* **INSTRUCTIONS FOR THE TASK**:
Output the line with "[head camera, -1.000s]" and every line below it until the listing ends, exactly as written and with nothing added.
▼▼▼
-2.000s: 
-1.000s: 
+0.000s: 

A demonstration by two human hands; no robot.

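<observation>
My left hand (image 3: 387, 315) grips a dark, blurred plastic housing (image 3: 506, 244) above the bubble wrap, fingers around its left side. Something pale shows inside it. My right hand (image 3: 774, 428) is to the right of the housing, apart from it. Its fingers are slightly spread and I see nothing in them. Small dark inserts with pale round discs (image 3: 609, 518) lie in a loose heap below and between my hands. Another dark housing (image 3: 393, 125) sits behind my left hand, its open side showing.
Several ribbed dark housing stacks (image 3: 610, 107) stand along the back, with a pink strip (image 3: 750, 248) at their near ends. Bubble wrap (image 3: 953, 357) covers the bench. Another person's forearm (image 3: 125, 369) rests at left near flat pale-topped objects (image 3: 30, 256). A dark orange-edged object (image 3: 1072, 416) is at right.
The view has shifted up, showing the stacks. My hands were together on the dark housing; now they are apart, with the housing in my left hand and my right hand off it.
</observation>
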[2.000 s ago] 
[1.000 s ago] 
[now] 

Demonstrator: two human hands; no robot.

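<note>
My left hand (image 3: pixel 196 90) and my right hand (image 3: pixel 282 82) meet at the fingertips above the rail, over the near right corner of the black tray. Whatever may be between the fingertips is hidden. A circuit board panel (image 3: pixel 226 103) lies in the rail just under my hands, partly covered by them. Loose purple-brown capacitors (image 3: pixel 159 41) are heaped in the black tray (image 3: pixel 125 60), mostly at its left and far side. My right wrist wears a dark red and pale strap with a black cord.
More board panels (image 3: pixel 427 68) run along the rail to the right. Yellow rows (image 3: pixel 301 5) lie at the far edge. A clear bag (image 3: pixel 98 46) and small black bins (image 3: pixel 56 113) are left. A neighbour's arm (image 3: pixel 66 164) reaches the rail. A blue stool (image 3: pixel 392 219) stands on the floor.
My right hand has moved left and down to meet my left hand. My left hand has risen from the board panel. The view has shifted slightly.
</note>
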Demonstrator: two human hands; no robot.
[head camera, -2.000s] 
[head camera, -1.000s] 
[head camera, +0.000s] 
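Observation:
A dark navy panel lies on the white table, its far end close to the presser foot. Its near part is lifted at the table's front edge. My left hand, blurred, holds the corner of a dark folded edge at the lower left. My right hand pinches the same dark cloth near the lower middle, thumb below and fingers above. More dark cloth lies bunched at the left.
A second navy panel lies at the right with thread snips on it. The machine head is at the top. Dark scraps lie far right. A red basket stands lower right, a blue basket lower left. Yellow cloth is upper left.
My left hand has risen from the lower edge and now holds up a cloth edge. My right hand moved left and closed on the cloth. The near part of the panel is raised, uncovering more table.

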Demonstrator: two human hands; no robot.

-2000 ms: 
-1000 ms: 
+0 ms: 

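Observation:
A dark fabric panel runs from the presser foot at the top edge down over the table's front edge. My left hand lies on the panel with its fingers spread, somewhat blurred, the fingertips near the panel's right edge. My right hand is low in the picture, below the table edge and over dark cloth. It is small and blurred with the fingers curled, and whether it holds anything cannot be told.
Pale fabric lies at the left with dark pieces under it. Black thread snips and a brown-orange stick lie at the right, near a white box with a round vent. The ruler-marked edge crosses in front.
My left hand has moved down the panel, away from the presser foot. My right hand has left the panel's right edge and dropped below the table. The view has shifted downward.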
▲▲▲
* **OUTPUT**:
[head camera, -1.000s] 
[head camera, +0.000s] 
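Observation:
A dark navy panel lies on the white table, its far end close to the presser foot. Its near part is lifted at the table's front edge. My left hand, blurred, holds the corner of a dark folded edge at the lower left. My right hand pinches the same dark cloth near the lower middle, thumb below and fingers above. More dark cloth lies bunched at the left.
A second navy panel lies at the right with thread snips on it. The machine head is at the top. Dark scraps lie far right. A red basket stands lower right, a blue basket lower left. Yellow cloth is upper left.
My left hand has risen from the lower edge and now holds up a cloth edge. My right hand moved left and closed on the cloth. The near part of the panel is raised, uncovering more table.
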
Demonstrator: two human hands; no robot.

-2000 ms: 
-1000 ms: 
+0 ms: 

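Observation:
A dark fabric panel runs from the presser foot at the top edge down over the table's front edge. My left hand lies on the panel with its fingers spread, somewhat blurred, the fingertips near the panel's right edge. My right hand is low in the picture, below the table edge and over dark cloth. It is small and blurred with the fingers curled, and whether it holds anything cannot be told.
Pale fabric lies at the left with dark pieces under it. Black thread snips and a brown-orange stick lie at the right, near a white box with a round vent. The ruler-marked edge crosses in front.
My left hand has moved down the panel, away from the presser foot. My right hand has left the panel's right edge and dropped below the table. The view has shifted downward.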

The given output is the complete response.